> **WHAT THE TASK ASKS**:
Pick every line out of the entries below that holds the string "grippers", and report them.
BEGIN DATASET RECORDS
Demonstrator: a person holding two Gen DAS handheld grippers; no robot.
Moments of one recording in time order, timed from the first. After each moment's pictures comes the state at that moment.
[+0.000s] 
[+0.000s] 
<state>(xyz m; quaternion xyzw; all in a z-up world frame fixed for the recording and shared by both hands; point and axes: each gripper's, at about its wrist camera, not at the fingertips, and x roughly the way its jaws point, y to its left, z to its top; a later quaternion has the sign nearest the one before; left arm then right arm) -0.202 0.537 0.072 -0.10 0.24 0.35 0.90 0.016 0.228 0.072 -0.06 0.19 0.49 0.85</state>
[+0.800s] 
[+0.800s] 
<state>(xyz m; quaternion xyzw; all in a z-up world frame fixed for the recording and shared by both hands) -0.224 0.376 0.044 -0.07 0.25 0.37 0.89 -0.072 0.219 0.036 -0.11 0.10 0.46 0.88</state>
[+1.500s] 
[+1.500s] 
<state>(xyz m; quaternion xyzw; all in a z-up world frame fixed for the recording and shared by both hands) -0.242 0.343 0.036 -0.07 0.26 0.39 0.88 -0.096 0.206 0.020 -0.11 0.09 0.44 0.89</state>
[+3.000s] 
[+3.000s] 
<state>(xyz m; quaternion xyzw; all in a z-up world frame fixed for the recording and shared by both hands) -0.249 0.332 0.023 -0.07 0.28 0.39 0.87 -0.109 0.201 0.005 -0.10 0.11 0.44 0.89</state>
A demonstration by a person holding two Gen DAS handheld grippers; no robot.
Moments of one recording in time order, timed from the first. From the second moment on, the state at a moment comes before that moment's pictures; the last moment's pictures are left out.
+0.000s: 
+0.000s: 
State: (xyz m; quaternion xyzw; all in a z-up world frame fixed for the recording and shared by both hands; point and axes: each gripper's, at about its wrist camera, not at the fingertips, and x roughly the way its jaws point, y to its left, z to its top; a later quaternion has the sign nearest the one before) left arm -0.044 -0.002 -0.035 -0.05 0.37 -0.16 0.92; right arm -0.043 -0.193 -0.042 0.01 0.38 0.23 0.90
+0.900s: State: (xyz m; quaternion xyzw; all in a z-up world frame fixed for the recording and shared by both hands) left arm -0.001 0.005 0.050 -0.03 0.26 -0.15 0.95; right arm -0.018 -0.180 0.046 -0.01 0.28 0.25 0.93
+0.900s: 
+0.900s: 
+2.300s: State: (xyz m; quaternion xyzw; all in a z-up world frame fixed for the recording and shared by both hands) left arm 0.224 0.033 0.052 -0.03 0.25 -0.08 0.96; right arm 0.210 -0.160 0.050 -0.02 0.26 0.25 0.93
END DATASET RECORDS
> **ANSWER SPACE**:
Demonstrator: a person holding two Gen DAS handheld grippers; no robot.
A demonstration by a person holding two Gen DAS handheld grippers; no robot.

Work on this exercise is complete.